Absolute Value Inequalities Calculator

Understanding Absolute Value Inequalities

An absolute value inequality is a mathematical statement that compares an absolute value expression to a constant using an inequality symbol. The expression |ax + b| measures the distance of the linear expression ax + b from zero on the number line. Because distance is never negative, the direction of the inequality symbol determines whether the solution is a bounded interval or an unbounded union of two rays.

The Core Formula and Its Derivation

For a less-than inequality of the form |ax + b| < c, where c > 0 and a ≠ 0, the definition of absolute value transforms the single inequality into a compound inequality:

−c < ax + b < c

Subtracting b from all three parts gives −c − b < ax < c − b. Dividing through by a yields the closed-form solution interval:

(−c − b) / a < x < (c − b) / a

When a is negative, the division flips both inequality signs, so the left endpoint becomes the algebraically larger value. For a greater-than inequality |ax + b| > c, the expression ax + b must lie outside the interval [−c, c], producing two separate branches: ax + b < −c OR ax + b > c. Solving each branch independently yields a union of two rays.

Variable Reference

• a (Coefficient of x) — The nonzero multiplier of x inside the absolute value bars.
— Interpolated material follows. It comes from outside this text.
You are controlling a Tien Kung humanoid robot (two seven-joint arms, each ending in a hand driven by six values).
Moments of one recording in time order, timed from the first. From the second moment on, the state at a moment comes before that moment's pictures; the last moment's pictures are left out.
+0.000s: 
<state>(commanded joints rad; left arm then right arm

Negative values reverse inequality directions during division; the calculator handles this automatically.
• b (Constant inside |·|) — The additive constant inside |ax + b|. It shifts the center of the solution interval left or right along the number line.
• c (Right-side value) — The non-negative threshold on the right-hand side. When c = 0, a strict less-than inequality has no solution. When c < 0, a less-than inequality is unsolvable; a greater-than inequality is satisfied by all real numbers.
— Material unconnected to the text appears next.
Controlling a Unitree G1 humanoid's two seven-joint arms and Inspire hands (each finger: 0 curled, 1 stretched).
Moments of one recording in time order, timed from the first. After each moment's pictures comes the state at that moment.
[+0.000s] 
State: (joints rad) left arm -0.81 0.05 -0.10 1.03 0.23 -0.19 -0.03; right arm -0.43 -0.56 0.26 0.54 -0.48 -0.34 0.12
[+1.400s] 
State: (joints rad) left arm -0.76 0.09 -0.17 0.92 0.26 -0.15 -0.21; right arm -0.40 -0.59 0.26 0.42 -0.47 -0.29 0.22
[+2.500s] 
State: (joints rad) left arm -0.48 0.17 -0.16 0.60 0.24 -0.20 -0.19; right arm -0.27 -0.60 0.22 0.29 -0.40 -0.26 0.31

Step-by-Step Solution Process

To solve |ax + b| < c manually, follow these steps: (1) Confirm that c ≥ 0; if not, the solution set is empty. (2) Write the compound inequality −c < ax + b < c. (3) Subtract b from all three parts: −c − b < ax < c − b. (4) Divide all parts by a, flipping the signs if a < 0. (5) State the solution as the open interval ((−c − b)/a, (c − b)/a). For > or ≥ inequalities, split into two separate branches and solve each before writing the union.

Worked Examples

Example 1: |2x + 3| < 7

With a = 2, b = 3, c = 7, the compound inequality becomes −7 < 2x + 3 < 7. Subtracting 3 gives −10 < 2x < 4. Dividing by 2 yields −5 < x < 2, an open interval of length 7 on the number line.

Example 2: |3x − 6| > 9

With a = 3, b = −6, c = 9, split into 3x − 6 < −9 OR 3x − 6 > 9. Adding 6 and dividing by 3 gives x < −1 OR x > 5, written in interval notation as (−∞, −1) ∪ (5, +∞).

Example 3: |−2x + 4| ≤ 8

With a = −2, b = 4, c = 8, expand to −8 ≤ −2x + 4 ≤ 8. Subtract 4: −12 ≤ −2x ≤ 4. Divide by −2 and flip signs: −2 ≤ x ≤ 6. The closed interval [−2, 6] is the complete solution set.
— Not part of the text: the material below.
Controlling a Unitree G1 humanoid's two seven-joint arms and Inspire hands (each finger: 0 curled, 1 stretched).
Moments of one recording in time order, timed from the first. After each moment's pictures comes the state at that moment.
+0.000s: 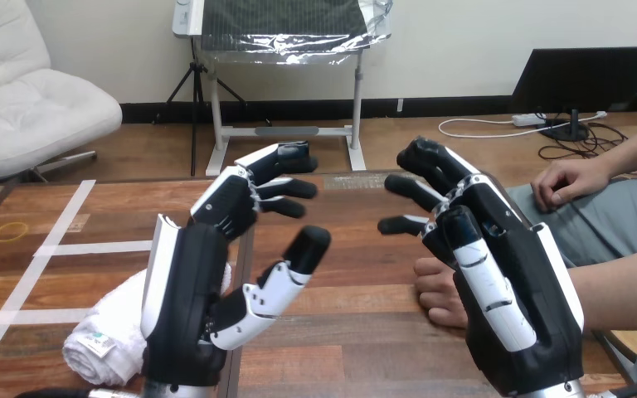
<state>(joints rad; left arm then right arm) 0.28 -0.05 -0.07 -0.11 0.27 -0.74 0.00 0.35 -0.07 0.13 -0.34 0.28 -0.34 0.28</state>
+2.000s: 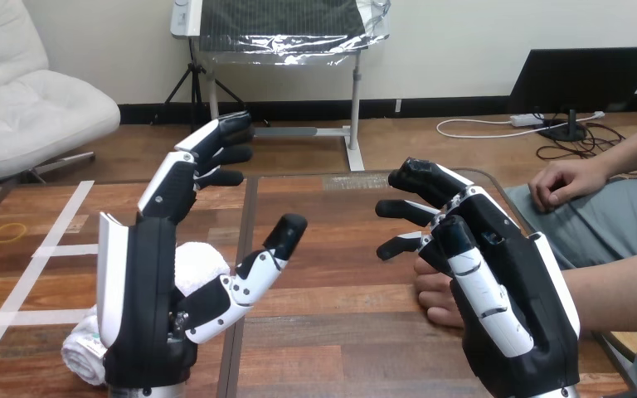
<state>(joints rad) 0.29 -0.03 -0.05 -0.18 0.36 -0.75 0.20 0.35 -0.07 0.14 -0.31 0.32 -0.36 0.29</state>
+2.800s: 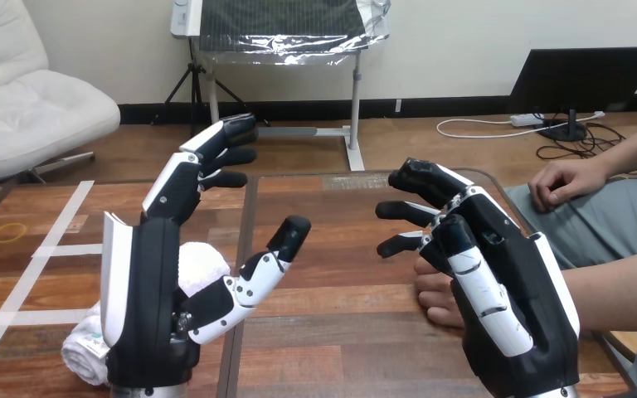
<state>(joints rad) 0.29 -0.03 -0.05 -0.18 0.36 -0.75 0.18 0.35 -0.07 0.14 -0.31 0.31 -0.36 0.27</state>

Special Cases and Edge Conditions

• |ax + b| < 0 with strict inequality: no real solution exists, since absolute values are always non-negative.
• c < 0: |ax + b| > c is true for all real x; |ax + b| < c has no solution.
• a = 0: the expression reduces to |b| compared to c, which is either always true or always false.

Real-World Applications

Manufacturing tolerances rely directly on this structure. A bolt specified at 25 mm ± 0.05 mm must satisfy |x − 25| ≤ 0.05, giving the acceptance range 24.95 mm to 25.05 mm. Voltage regulators, GPS positional accuracy windows, and statistical confidence intervals all use the same underlying inequality to bound acceptable variation around a target value.

Methodology and Sources

The algebraic methods applied by this calculator follow the two-case decomposition of absolute value expressions standard in precalculus curricula. The core procedure is documented in Khan Academy's introduction to absolute value inequalities and formalized in MCC Kansas City's Solving Absolute Value Equations and Inequalities (PDF). Graphical verification of solution intervals aligns with the approach presented in Richland Community College's Section 2.5 on solving inequalities algebraically and graphically.